EXERCISE INSTRUCTIONS: All entries below must be output word for word, and the pictures left behind.

DATA FOR THIS EXERCISE:
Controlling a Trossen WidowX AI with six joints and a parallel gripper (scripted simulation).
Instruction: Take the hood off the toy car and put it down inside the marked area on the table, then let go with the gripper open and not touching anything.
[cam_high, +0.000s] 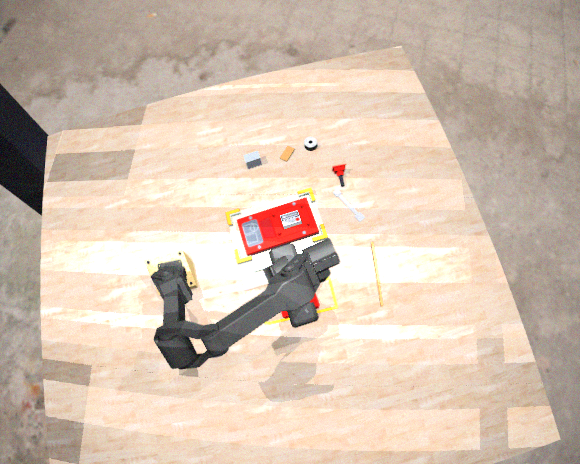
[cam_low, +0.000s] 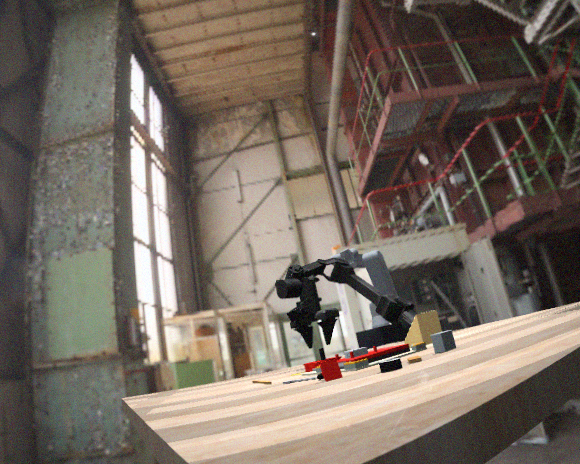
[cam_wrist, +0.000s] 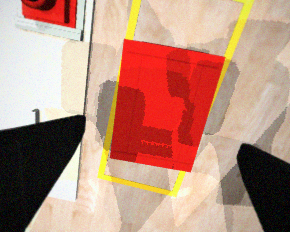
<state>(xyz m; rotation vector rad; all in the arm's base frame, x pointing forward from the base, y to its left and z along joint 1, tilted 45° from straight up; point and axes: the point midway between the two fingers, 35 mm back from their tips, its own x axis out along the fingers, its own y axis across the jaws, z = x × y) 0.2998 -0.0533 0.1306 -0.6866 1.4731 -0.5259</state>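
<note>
The red hood lies 5 cm below my gripper tip. Also, from my gripper tip: small wheel 45 cm to the left, 14 cm ahead, 6 cm below; wooden stick 21 cm ahead, 6 cm below, 2 cm to the left.
</note>
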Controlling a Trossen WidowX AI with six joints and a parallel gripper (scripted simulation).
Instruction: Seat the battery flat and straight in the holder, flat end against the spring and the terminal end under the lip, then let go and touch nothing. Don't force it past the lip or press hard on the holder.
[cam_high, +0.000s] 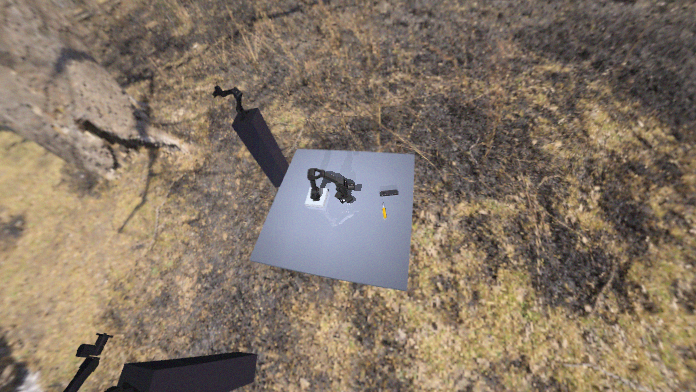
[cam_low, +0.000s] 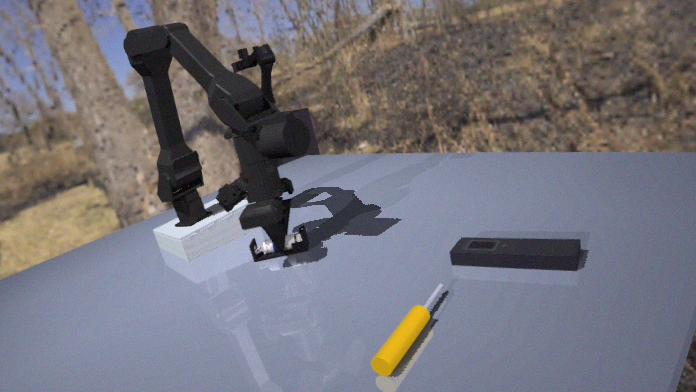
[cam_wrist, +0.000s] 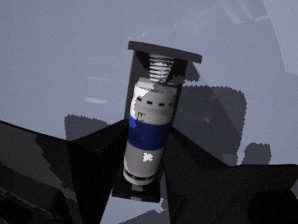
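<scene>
The battery lies 1 cm above my gripper tip. Also, from my gripper tip: black rectangular device 39 cm ahead, 3 cm to the left; yellow-handled screwdriver 33 cm ahead, 13 cm to the right.
</scene>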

FINISHED EXERCISE:
Controlling a Trossen WidowX AI with six joints and a parallel gripper (scripted simulation).
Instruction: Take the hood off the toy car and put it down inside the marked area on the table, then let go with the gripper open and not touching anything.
[cam_high, +0.000s] 
[cam_low, +0.000s] 
[cam_wrist, +0.000s] 
<state>(xyz m; rotation vector rad; all in the arm's base frame, x pointing forward from the base, y to its left and z along joint 1, tilted 45° from straight up; point and axes: the point midway between the two fingers, 35 mm back from their tips, its own x axis out along the fingers, its own y axis across the jaws, z = x × y) 0.2998 -0.0533 0.1306 -0.6866 1.4731 -0.5259</state>
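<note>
The red hood lies 5 cm below my gripper tip. Also, from my gripper tip: small wheel 45 cm to the left, 14 cm ahead, 6 cm below; wooden stick 21 cm ahead, 6 cm below, 2 cm to the left.
</note>
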Controlling a Trossen WidowX AI with six joints and a parallel gripper (scripted simulation).
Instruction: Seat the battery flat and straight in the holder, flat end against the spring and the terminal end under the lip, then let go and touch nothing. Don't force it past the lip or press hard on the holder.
[cam_high, +0.000s] 
[cam_low, +0.000s] 
[cam_wrist, +0.000s] 
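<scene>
The battery lies 1 cm above my gripper tip. Also, from my gripper tip: black rectangular device 39 cm ahead, 3 cm to the left; yellow-handled screwdriver 33 cm ahead, 13 cm to the right.
</scene>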

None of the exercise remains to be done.